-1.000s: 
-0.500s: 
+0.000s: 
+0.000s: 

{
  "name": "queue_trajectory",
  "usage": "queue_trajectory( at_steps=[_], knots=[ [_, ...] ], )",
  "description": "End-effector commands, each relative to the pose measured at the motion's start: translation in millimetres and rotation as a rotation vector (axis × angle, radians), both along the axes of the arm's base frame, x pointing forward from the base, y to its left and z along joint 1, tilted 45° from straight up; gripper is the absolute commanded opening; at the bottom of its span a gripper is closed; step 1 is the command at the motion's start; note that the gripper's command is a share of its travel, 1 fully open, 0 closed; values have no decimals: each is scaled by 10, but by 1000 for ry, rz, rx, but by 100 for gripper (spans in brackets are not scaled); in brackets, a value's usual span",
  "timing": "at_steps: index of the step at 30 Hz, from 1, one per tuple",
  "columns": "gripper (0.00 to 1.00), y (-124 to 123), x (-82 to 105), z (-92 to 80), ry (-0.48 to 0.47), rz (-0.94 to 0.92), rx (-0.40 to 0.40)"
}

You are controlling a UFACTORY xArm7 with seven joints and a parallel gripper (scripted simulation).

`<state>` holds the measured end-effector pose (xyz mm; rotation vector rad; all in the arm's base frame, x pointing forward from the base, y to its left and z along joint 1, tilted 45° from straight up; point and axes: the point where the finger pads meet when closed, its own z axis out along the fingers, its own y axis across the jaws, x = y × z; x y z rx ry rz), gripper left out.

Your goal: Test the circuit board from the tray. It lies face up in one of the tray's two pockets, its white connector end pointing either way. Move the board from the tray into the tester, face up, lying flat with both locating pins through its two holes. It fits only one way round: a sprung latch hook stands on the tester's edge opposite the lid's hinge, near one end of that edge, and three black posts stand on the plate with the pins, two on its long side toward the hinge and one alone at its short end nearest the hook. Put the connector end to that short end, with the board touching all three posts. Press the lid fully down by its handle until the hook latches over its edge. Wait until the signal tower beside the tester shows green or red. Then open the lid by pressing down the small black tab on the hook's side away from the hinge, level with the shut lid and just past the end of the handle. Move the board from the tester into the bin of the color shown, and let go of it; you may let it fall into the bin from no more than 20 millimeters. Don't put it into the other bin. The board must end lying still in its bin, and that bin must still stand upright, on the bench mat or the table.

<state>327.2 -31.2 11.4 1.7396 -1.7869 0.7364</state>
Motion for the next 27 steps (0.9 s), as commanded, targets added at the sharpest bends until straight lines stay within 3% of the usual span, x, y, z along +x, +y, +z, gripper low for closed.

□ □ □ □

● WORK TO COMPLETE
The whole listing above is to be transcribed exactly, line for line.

● RESULT FOR THIS EXERCISE
-1.000s: 
-0.500s: 
+0.000s: 
+0.000s: 

{
  "name": "queue_trajectory",
  "usage": "queue_trajectory( at_steps=[_], knots=[ [_, ...] ], )",
  "description": "End-effector commands, each relative to the pose measured at the motion's start: translation in millimetres and rotation as a rotation vector (axis × angle, radians), both along the axes of the arm's base frame, x pointing forward from the base, y to its left and z along joint 1, tilted 45° from straight up; gripper is the absolute commanded opening; at the bottom of its span a gripper is closed; step 1 is the command at the motion's start; note that the gripper's command is a share of its travel, 1 fully open, 0 closed; values have no decimals: each is scaled by 10, but by 1000 for ry, rz, rx, but by 100 for gripper (spans in brackets are not scaled); in brackets, a value's usual span",
  "timing": "at_steps: index of the step at 30 Hz, from 1, one per tuple",
  "columns": "gripper (0.00 to 1.00), y (-124 to 123), x (-82 to 105), z (-92 to 80), ry (-0.48 to 0.47), rz (-0.94 to 0.92), rx (-0.40 to 0.40)"
}

You are controlling a UFACTORY xArm7 with seven joints and a parallel gripper (scripted simulation).

`<state>` holds the measured end-effector pose (xyz mm; rotation vector rad; all in the arm's base frame, x pointing forward from the base, y to its left and z along joint 1, tilted 45° from straight up; point and axes: the point where the finger pads meet when closed, its own z axis out along the fingers, its own y axis across the jaws, x = y × z; x y z rx ry rz), gripper left out.

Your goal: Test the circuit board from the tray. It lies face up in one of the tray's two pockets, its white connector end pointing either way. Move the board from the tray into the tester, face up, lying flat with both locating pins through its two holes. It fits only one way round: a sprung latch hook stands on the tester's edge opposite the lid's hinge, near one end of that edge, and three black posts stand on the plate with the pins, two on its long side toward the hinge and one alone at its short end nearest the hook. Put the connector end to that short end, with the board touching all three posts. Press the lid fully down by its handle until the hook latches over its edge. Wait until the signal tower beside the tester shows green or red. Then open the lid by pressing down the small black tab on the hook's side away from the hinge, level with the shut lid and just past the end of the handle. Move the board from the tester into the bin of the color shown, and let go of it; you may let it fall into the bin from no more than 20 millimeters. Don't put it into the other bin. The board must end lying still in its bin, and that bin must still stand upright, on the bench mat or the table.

<state>327.2 -31.2 11.4 1.7396 -1.7869 0.7364</state>
Motion for the next 27 steps (0.9 s), as commanded, targets added at the sharpest bends until straight lines stay within 3% of the usual span, x, y, z along +x, +y, +z, gripper low for closed.

There is nothing further to the answer.